Let us set up our contract to receive Ether.

We can create a function and mark it as payable, which when called will ensure that all of the code in the body's function is executed and Ether can be received.

NB: Any Solidity function with the modifier payable ensures that it can send and receive Ether.

For example, if we're building a smart contract bank and want to allow a specific group of people to deposit money, we can use the payable regular function.

This method of receiving Ether can be used when we want to perform some checks or ensure that certain things are done before and after the Ether is received.


// SPDX-License-Identifier: GPL-3.0

pragma solidity ^0.8.0;


contract UsePayable {
      bool public myBool;

      function pay() public payable {
          require(!myBool , "Your bool is set to true");
          // rest of function body here
      }     
}

Users must manually call the transaction and sign the transaction for it to occur.

Receiving ETH with receive() and fallback()

The receive() function

A contract can only have one receive() function, which cannot take arguments, cannot return anything, and must have mutable payable state and external visibility (because it will be strictly called from the outside )

 receive () external payable {}

This is the gold standard function that is called on plain Ether transfers and is executed when calldata is empty.

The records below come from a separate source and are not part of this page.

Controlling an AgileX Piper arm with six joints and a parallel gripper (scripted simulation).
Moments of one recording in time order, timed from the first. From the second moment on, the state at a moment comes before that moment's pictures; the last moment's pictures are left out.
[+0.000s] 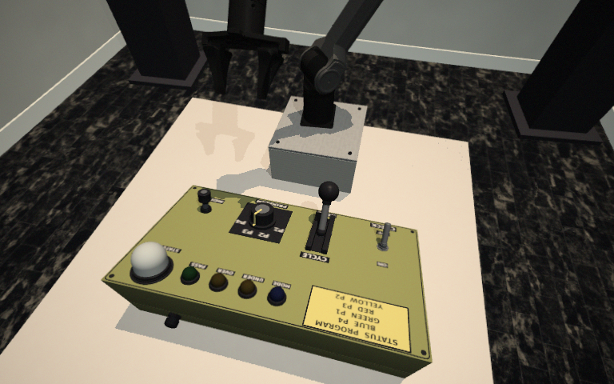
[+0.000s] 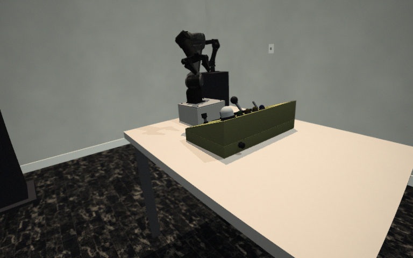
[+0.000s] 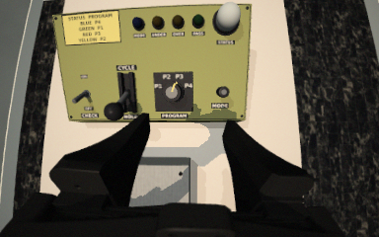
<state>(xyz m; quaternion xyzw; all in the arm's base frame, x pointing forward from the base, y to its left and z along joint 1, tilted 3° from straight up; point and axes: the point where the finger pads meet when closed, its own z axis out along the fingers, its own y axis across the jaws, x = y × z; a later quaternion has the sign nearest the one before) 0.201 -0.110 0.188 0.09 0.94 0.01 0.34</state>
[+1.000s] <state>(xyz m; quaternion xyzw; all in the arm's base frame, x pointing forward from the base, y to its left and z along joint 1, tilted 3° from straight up) 0.262 0.051 0.121 0.04 0.99 -0.02 0.14</state>
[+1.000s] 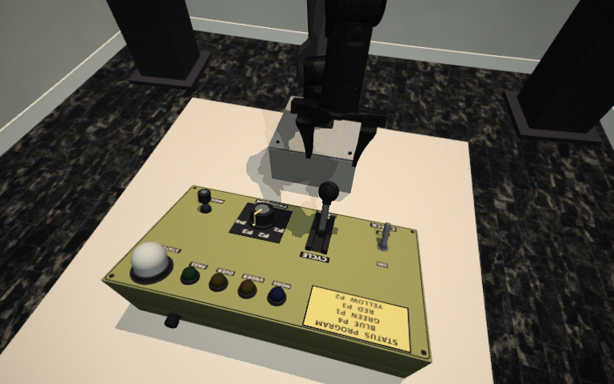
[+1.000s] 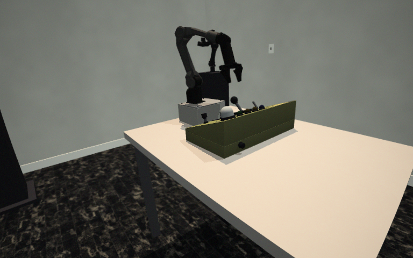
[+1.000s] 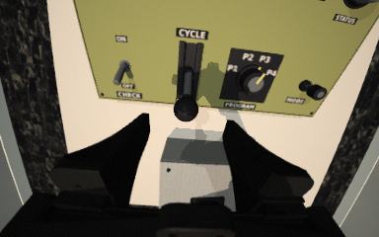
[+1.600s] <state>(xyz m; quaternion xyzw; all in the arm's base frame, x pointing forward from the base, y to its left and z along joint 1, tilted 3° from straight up) 0.262 0.051 0.121 0.04 0.99 -0.02 0.14</state>
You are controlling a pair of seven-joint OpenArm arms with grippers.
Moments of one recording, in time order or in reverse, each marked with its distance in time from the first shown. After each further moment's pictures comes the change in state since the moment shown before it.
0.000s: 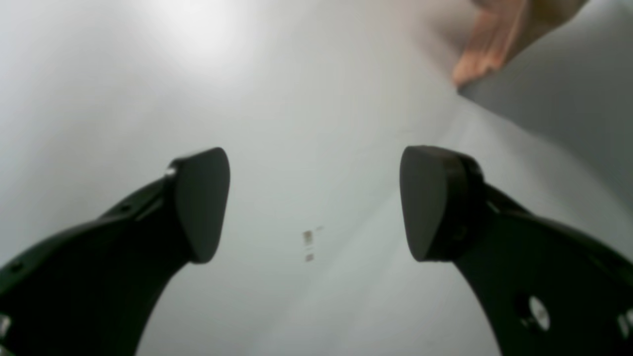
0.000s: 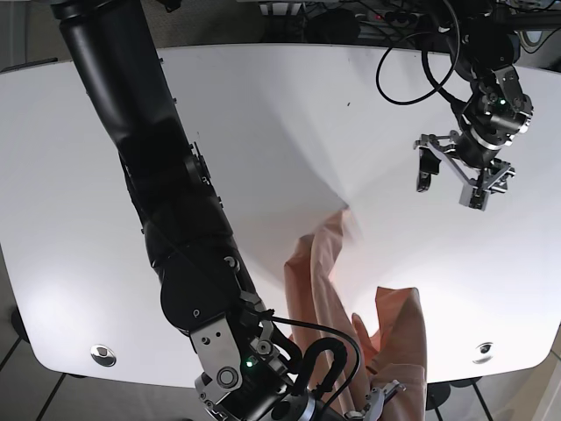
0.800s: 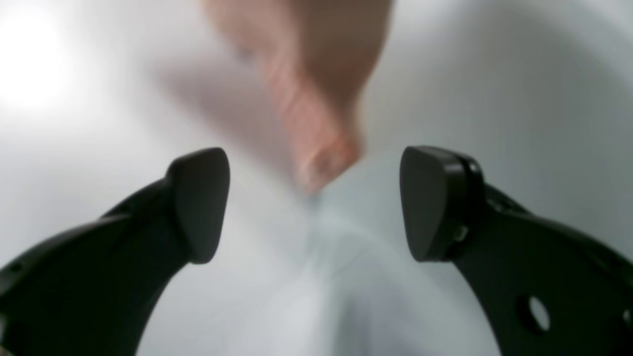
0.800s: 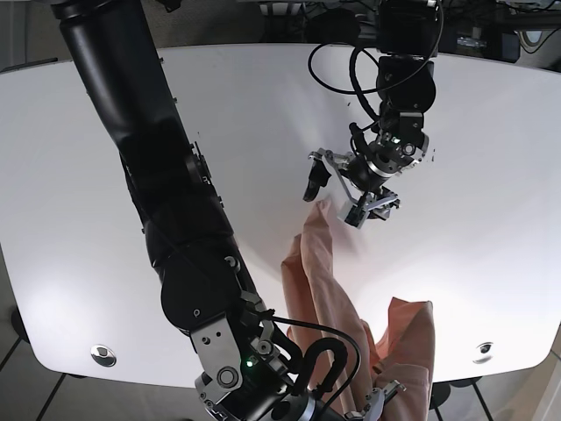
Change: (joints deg) left arm -9.6 7.4 25.8 -25.7 16.3 3.8 -24.5; right arm -0.1 -0.1 0.1 0.0 -0.2 0.0 0.0
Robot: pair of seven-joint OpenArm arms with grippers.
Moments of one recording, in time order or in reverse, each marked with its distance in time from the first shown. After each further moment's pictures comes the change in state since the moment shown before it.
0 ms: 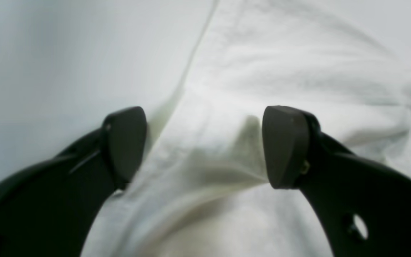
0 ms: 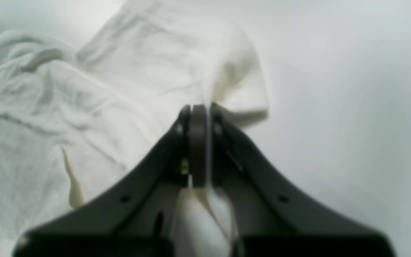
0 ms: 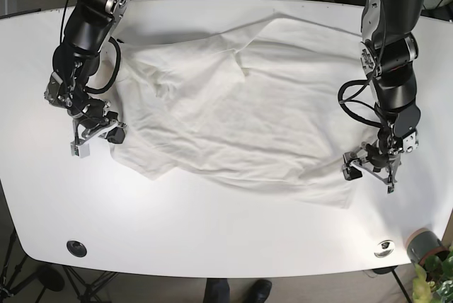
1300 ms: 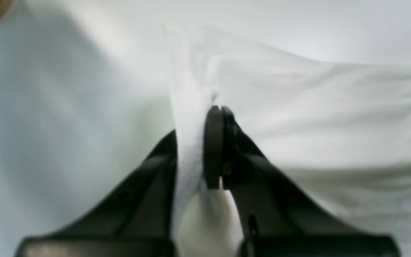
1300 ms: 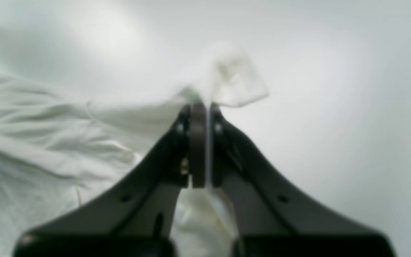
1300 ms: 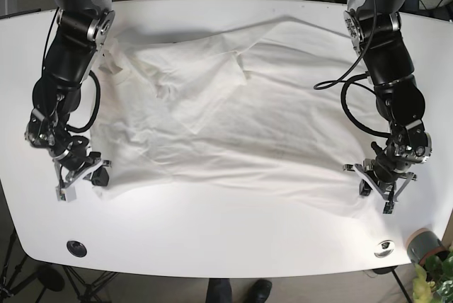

If the receive() function does not exist but there is a fallback function, the fallback function will be called whenever Ether is sent to the contract.

The fallback() function

A fallback function is syntactically similar to receive() in that it must be externally visible.

A fallback function always receives data, but it must also be marked payable in order to receive Ether ().

If no receive() function is defined, a payable fallback function is executed for plain Ether transfers; however, Solidity recommends that developers always define a receive function for plain Ether transfers.

  fallback() external payable{}

Contracts that receive Ether without specifying a receive or fallback method throw an exception and send back the Ether.


// SPDX-License-Identifier: MIT
pragma solidity ^0.8.13;

contract ReceiveEther {
    /*
    Which function is called, fallback() or receive()?

           send Ether
               |
         msg.data is empty?
              / \
            yes  no
            /     \
receive() exists?  fallback()
         /   \
        yes   no
        /      \
    receive()   fallback()
    */

    // Function to receive Ether. msg.data must be empty
    receive() external payable {}

    // Fallback function is called when msg.data is not empty
    fallback() external payable {}

}

Sending ETH from a contract

Solidity, like receiving, provides three different syntactical approaches for sending ETH from a contract to another account.

  • transfer
  • send
  • call

1. transfer()

When using the transfer() to send ETH from a contract, there is an allotted gas limit of 2300 and the transaction fails with an error.

If a recipient is a contract and it lacks a receive or a fallback function, the Ether is rejected and an error is thrown.

  function sendWithTransfer () public {
          payable(msg.sender).transfer(address(this).balance);
      }

2. send()

The send() function works similarly to the transfer function and has a gas limit of 2300. However, it returns the transaction's status as a boolean.

 function sendWithSend () public {
          bool success = payable(msg.sender).send(address(this).balance);
          require(success , "Send failed");
      }

3. call()

The call is a low-level function that is the preferred way to send Ether.

It forwards all gas and then returns the transaction status as a boolean and some data.

 function sendWithCall () public returns(bytes memory) {
          (bool success , bytes memory data) = payable(msg.sender).call{value:address(this).balance}("");
          require(success , "Call failed");

          return data;

      }

When a contract attempts to receive Ether via send() or transfer() but does not define a receive function or a payable fallback function, an exception (error) is thrown.